RAD uses a tile-based rendering system. Everything on screen is either a background tile or a sprite tile. Each tile has attributes, one of which is a palette ID pointing to one of 4 palettes of 16 colors each.

Palette entries are 8 bit, using the RRGGGBBS encoding. 

This encoding gives us a 256 color subset of the 512 color RGB333 color space where red and blue share the lowest weighted bit. It requires a 9 bit DAC and 9 output pins from the FPGA.

We considered other encoding schemes like RRGGBBSS and RRRGGGBB, but we settled on this one because it gave us real neutral grays and a good assortment of hues.

This is the main RRGGGBBS palette and it's associated color spectrum :

For comparison, here is the Sega master system RGB222 palette sorted by hue with associated spectrum :

I don't have a spectrum for it, but here is the gamma correct NES palette for reference :

Our rejected alternatives :

RRGGBBSS, a 256 color subset of the 4096 color RGB444 space. Lots of shades but many missing hues. Very crunched reds. Requires a 12 bit DAC (3 more resistors not a big issue. 3 more output pins from the FPGA... more problematic).

RRRGGGBB, terrible grays. Otherwise a pretty good assortment.

Performed some measurements with the logic analyzer to see how close we were regarding rendering time.

Game resolution on RAD is 256x240. Since composite monitors are getting less and less common, we upscale to 512x480 and add black bars on the sides to display on a VGA monitor.

Render, upscale, display

Our upscaling method is very simple. RAD has no framebuffer, rendering is done line by line to a pair of 256 bytes line buffers. One buffer is displayed while the other one is rendered to and we swap every second display line (every game line). We also display each horizontal pixel twice so each chunky game pixel corresponds to 4 small VGA pixels.

First we render all background tiles to the line in order and then we check the sprite attributes and render those that are visible on the current line, up to our maximum of 16 sprites on a single line.

Each line is displayed twice on the VGA port so we have a total of 63 microseconds to prepare the next game line.

Timing analysis

M1 marker indicates the end of background tile rendering which started on the first new_line pulse (M4 marker). Elapsed time for rendering the background tiles is 23 microseconds.

M2 marker indicates the end of sprite rendering. In this test, there are 16 sprites visible on the line, which is our worst case scenario. Elapsed time for sprite rendering is 17 microseconds.
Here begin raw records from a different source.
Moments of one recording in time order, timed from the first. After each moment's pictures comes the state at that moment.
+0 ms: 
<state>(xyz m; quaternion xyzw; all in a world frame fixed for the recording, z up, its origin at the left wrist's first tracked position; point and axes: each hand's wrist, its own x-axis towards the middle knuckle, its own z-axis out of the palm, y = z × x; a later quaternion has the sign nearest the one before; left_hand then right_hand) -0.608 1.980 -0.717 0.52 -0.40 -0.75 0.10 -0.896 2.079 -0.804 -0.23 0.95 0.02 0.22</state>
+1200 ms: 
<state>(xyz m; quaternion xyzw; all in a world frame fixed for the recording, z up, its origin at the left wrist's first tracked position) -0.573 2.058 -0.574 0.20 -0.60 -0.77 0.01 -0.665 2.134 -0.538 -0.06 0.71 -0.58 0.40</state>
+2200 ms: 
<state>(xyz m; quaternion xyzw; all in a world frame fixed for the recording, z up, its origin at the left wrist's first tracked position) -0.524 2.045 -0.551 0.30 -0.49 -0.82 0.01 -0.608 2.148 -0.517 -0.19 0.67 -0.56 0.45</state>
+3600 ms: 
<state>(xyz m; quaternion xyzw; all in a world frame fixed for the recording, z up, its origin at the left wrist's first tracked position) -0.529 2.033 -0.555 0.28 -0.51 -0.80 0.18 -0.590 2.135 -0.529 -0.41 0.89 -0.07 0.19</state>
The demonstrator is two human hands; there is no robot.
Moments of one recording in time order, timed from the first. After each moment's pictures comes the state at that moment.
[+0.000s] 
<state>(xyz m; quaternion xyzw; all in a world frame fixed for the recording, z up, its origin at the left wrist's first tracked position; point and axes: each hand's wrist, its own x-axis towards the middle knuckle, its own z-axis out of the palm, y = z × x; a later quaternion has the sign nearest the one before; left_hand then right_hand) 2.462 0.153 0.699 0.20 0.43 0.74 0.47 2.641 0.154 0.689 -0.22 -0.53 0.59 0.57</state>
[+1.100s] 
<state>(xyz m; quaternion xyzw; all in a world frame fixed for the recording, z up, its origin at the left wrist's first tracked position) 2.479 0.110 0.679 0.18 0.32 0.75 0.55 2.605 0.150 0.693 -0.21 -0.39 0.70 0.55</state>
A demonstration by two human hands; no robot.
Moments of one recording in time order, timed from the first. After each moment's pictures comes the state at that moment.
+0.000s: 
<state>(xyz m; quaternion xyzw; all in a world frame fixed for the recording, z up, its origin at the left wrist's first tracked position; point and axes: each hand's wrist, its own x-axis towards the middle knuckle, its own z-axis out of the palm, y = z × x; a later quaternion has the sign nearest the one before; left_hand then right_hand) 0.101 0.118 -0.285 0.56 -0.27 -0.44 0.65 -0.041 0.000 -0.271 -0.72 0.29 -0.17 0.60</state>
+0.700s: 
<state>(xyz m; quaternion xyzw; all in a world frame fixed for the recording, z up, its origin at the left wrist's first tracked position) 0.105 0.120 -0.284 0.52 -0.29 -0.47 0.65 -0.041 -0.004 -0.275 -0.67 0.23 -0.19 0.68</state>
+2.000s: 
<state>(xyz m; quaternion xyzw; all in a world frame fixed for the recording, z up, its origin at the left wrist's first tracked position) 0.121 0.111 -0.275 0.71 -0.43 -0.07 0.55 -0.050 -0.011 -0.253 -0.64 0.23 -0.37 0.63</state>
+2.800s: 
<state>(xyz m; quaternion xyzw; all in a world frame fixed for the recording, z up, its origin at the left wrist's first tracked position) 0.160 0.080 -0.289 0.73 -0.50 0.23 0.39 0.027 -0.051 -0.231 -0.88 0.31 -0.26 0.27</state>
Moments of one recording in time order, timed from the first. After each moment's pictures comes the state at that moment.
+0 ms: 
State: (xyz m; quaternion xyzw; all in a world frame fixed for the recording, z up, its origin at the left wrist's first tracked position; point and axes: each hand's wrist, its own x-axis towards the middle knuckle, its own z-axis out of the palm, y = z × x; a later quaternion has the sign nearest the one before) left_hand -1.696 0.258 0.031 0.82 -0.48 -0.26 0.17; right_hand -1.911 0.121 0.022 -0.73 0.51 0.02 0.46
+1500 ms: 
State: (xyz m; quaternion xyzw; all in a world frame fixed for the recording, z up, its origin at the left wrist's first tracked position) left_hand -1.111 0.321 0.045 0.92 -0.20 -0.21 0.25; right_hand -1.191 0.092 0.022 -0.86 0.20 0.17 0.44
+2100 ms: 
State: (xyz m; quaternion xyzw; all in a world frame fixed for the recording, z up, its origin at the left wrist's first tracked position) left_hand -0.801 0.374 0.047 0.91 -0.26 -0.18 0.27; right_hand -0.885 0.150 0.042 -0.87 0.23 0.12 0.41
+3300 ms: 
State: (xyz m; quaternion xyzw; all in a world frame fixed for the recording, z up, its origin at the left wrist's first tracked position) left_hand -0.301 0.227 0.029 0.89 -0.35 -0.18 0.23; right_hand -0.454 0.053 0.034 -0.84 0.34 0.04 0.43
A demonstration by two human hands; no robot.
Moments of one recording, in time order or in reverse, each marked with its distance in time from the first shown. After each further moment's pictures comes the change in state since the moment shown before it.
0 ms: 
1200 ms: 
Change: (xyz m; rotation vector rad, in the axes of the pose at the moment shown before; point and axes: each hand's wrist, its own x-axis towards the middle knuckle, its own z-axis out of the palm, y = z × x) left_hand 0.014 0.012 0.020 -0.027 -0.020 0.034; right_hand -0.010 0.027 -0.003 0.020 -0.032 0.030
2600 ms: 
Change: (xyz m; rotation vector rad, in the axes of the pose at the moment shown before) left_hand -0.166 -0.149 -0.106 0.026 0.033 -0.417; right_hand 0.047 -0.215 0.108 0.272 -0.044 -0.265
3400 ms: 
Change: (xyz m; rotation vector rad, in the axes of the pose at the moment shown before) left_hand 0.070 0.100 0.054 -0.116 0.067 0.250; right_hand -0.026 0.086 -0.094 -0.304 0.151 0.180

At this point, render_state goes to WAIT for 23 more microseconds while we are displaying, but not rendering.

Opportunities

I am tempted to signal the end of line processing using the FIRQ line to the CPU.  At 3.6864MHz, 23 us translate to only 84 cpu cycles. It might just be enough to send a couple palette entries and allow for cool palette tricks.

It's worth a try if I can find a tiny bit of space in the FPGA (currently using 576/576 LUTs).

As a test of the sound system here is a recording of the Space Harrier main theme, as arranged for the PC88.

Straight from the console RCA output to the Scarlett soundcard.

https://soundcloud.com/user-28436304/spaceharrier-ym2203-rad86

I added the schematic for the current board revision.

So far I know of 2 problems in this revision :

1. I used the wrong footprint for my pcb-mounted buttons at the front and therefore I cannot mount them.

2. My soft power-ON/OFF scheme only works when it is the only part of the board that is assembled. When everything else is mounted, power state just follows the state of the button. I make do with a jumper on the PW SW pins for now.

I had made a cute little simulation of the circuit, but it did not survive contact with reality. I blame my very limited analog design skills.

Controllers 1 and 2, connected to VIA1 are now fully operational.

I bought a few of these inexpensive Hyperkin GN6 controllers and so far I like them very much for the price.

Got the VDP working with hardware scrolling in both directions.

It's a tight fit but I am very happy!